安西 現在は、個々の先生の自主性に頼っている面が大きいのですが、大学ぐるみでサポートするしくみも大切ですね。先生方も、公開講義で遠隔教育を行うというより、自分の優れた研究の一部を一般の人たちに知ってもらうという意識で参加してほしい。
山上 本日はありがとうございました。
◆2004年にMITから日本の主要大学にOCW活動が紹介され、日本での実践が推奨されたことを受け、複数の大学でOCWに準拠した講義公開の準備を進めました。
◆創設メンバー大学での公開準備が整った2005年5月13日に合同記者会見を行い、日本でのOCW活動の開始を正式にアナウンスし、本コンソーシアムの前身である「日本オープンコースウェア連絡会」も同時に発足しました。
◆OCW活動を日本で最初に開始した設立時のメンバーは大阪大学、京都大学、慶應義塾大学、東京工業大学、東京大学、早稲田大学(50音順)の6大学でした。
◆2005年12月に九州大学、名古屋大学、北海道大学がOCW活動の開始を決定し、連絡会に参加しました。同時にメディア教育開発センターも協力メンバーとして連絡会に参加しました。
◆2006年4月20日 「日本オープンコースウェア・コンソーシアム」(略称:JOCW)が設立されました。
◆本会は「高等教育機関において正規に提供された講義および関連情報のインターネット無償公開」であるオープンコースウェアの活動に関し、会員間での情報交換を行ない、この活動を援助し普及することを目的として設立されました。

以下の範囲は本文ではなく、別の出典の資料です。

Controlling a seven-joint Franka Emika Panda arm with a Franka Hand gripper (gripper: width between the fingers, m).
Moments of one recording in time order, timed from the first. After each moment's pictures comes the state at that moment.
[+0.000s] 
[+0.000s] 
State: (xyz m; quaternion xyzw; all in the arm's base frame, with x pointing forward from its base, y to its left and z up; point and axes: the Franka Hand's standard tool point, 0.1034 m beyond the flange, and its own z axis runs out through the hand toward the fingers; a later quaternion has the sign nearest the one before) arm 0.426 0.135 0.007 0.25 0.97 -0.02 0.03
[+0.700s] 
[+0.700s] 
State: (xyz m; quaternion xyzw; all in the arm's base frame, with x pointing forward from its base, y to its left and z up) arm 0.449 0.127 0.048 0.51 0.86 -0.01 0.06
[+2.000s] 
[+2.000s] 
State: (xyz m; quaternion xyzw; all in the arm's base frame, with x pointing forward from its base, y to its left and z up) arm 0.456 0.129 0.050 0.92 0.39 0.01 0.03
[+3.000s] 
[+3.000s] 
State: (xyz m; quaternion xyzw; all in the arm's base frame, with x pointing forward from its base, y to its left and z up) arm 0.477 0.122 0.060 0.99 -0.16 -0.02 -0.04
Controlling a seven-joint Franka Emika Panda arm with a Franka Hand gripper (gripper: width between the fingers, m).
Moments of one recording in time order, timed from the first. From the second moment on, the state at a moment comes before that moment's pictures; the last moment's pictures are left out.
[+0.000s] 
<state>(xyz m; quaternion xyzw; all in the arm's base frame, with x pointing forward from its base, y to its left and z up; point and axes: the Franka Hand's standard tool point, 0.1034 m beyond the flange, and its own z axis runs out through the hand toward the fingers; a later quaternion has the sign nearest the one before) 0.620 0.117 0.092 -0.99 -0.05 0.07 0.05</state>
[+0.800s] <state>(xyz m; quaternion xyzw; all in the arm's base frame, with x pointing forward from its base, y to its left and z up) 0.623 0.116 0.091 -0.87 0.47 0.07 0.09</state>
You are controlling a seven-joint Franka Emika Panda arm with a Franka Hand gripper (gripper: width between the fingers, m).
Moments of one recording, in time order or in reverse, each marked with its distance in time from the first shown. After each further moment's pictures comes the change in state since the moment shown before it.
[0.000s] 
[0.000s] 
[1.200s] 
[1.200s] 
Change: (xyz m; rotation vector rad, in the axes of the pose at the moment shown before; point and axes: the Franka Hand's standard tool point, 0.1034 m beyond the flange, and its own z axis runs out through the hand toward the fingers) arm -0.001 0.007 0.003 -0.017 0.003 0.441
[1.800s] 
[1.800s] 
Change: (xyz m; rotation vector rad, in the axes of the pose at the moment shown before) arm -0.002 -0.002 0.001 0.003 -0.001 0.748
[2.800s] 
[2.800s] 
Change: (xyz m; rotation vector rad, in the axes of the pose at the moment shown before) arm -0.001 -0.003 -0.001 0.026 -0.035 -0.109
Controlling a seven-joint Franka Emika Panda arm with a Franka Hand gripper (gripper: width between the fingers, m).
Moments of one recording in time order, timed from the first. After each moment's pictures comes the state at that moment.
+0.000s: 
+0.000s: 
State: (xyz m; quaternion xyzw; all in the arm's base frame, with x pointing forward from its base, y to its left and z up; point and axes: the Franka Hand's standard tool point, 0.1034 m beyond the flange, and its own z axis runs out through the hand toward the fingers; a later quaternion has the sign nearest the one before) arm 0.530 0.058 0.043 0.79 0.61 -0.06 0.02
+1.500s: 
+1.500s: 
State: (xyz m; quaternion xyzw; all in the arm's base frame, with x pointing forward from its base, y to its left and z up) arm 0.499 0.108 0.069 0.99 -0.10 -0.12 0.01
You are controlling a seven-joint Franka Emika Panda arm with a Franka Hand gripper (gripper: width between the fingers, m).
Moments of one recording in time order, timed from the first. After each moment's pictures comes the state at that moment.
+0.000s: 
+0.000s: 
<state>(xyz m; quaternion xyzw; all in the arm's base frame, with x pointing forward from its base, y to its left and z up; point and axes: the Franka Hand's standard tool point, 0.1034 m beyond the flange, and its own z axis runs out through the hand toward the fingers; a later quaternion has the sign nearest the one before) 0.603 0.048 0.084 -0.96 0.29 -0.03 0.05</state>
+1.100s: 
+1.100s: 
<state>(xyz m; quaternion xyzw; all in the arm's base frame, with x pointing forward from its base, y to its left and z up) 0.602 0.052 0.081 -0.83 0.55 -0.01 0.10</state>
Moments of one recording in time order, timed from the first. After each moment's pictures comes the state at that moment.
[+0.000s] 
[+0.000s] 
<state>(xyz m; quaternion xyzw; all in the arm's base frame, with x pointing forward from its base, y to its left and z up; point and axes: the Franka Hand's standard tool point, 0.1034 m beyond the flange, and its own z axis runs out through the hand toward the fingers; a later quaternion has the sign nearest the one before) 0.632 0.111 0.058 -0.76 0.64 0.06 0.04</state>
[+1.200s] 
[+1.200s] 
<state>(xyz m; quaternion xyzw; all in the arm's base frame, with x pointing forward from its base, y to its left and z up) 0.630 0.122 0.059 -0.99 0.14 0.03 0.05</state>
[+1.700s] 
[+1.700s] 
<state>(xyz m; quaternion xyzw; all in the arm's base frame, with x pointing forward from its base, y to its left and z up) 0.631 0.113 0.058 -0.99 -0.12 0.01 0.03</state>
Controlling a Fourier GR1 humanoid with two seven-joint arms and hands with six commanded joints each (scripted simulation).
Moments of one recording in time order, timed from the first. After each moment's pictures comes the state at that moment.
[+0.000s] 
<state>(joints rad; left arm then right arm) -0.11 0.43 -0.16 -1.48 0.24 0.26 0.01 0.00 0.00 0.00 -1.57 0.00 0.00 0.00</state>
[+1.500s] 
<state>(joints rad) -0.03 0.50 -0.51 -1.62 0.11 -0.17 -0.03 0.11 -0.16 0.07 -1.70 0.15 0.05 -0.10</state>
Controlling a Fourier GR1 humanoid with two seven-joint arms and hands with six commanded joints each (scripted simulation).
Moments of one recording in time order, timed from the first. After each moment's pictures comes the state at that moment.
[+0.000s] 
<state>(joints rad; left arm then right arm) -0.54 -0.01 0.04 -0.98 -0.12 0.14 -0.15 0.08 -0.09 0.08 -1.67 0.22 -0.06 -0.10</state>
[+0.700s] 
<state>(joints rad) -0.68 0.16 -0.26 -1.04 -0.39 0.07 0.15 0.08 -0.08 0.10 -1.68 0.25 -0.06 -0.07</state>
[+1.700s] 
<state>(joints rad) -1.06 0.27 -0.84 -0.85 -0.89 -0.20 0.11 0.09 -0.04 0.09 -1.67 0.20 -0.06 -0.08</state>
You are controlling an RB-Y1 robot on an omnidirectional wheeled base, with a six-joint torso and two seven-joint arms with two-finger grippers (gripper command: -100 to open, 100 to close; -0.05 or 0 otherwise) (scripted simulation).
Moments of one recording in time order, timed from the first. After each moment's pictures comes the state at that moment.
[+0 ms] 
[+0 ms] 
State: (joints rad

◆本会は日本国内のOCW活動を実践する組織・団体、およびその活動を支援する組織・団体間での交流を図るほか、国際コンソーシアムにもアフィリエイトメンバーとして加盟し、海外のOCW関連機関との交流にも務めていきます。
◆2006年9月、関西大学、筑波大学、同志社大学がJOCWの新たな会員になりました。
◆2006年10月京都精華大学、立命館大学、立命館アジア太平洋大学が正会員として、財団法人高度映像情報センター(AVCC)、NPO法人サイバーキャンパスコンソーシアムTIES(CCC−TIES)が賛助会員としてJOCWに加盟しました。
◆2007年4月NPO法人日本イーラーニングコンソーシアムが賛助会員として加盟しました。
◆2007年8月女子栄養大学が正会員として、NPO法人クリエイティブ・コモンズ・ジャパンが賛助会員として加盟しました。
◆2007年11月明治大学が正会員として加盟しました。
◆2008年1月会則を変更し、准会員を設け、非営利団体は准会員とし、賛助会員として企業に加盟を呼びかけていくこととしました。また、2008年度より会費制に移行することを決定しました。
◆2008年1月朝日新聞社 ディジタルメディア本部、NTTレゾナント(株)、東京電機大学出版局が賛助会員として加盟しました。
◆2008年3月国連大学が正会員として、またメディアサイト(株)、(株)シーディーネットワークス・ジャパン、(株)メディア・リンク、(株)デジタル・ナレッジが賛助会員として加盟しました。